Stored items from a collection
*** Begin section ***
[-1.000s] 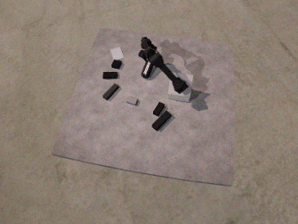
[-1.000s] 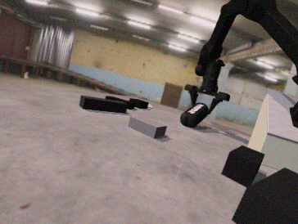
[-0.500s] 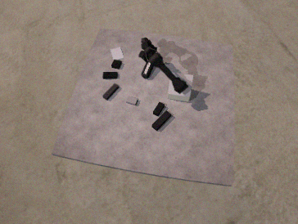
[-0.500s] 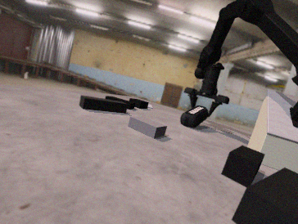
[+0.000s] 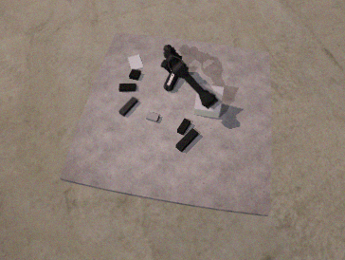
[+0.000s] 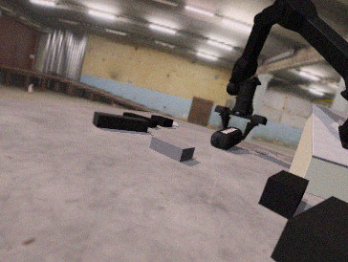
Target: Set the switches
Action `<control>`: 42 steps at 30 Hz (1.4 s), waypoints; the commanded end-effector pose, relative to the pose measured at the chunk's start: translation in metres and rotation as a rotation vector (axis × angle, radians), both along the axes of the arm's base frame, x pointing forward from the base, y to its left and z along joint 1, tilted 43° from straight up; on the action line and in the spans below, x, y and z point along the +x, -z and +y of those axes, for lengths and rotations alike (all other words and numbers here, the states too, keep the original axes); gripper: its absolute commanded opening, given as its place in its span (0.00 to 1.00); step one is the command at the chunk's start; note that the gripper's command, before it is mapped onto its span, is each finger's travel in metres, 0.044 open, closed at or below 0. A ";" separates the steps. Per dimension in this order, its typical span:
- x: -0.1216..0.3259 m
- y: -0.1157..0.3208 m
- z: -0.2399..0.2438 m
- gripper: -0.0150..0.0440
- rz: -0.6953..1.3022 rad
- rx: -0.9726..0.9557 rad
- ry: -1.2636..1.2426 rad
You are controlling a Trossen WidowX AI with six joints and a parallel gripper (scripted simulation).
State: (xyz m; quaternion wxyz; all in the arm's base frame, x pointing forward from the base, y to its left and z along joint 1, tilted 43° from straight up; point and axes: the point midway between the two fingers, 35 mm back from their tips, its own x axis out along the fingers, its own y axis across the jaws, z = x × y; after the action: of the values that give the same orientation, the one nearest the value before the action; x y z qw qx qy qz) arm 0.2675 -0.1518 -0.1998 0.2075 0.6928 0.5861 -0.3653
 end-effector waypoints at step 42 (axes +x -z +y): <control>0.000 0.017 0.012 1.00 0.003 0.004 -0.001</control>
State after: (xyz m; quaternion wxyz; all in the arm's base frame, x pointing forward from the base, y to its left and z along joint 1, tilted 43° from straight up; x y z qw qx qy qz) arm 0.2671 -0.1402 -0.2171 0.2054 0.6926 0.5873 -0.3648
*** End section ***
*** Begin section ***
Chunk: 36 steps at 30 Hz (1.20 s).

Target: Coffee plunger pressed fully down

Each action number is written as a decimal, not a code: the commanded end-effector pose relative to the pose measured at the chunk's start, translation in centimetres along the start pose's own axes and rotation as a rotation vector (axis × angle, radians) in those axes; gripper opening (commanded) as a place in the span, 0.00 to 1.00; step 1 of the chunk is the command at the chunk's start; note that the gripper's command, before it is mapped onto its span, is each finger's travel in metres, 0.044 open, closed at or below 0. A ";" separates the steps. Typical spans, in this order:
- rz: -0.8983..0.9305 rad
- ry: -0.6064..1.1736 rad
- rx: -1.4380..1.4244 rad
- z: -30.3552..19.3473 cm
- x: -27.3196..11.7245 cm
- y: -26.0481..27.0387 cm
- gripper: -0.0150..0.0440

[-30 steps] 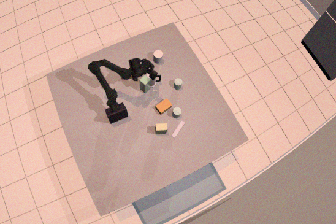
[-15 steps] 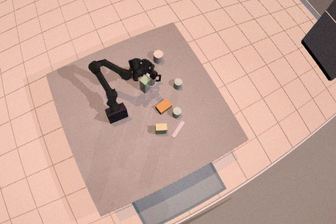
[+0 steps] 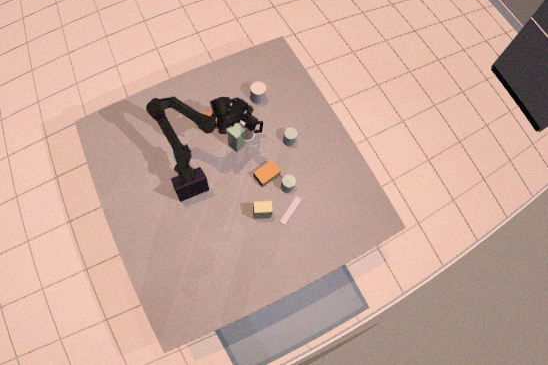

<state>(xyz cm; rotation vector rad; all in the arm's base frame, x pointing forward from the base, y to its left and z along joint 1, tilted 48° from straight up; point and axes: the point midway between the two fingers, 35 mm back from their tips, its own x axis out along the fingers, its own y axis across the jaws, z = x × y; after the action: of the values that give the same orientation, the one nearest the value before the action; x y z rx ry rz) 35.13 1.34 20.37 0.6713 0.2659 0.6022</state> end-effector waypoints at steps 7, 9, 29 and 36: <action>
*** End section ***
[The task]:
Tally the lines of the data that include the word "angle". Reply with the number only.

[Problem solution]:
2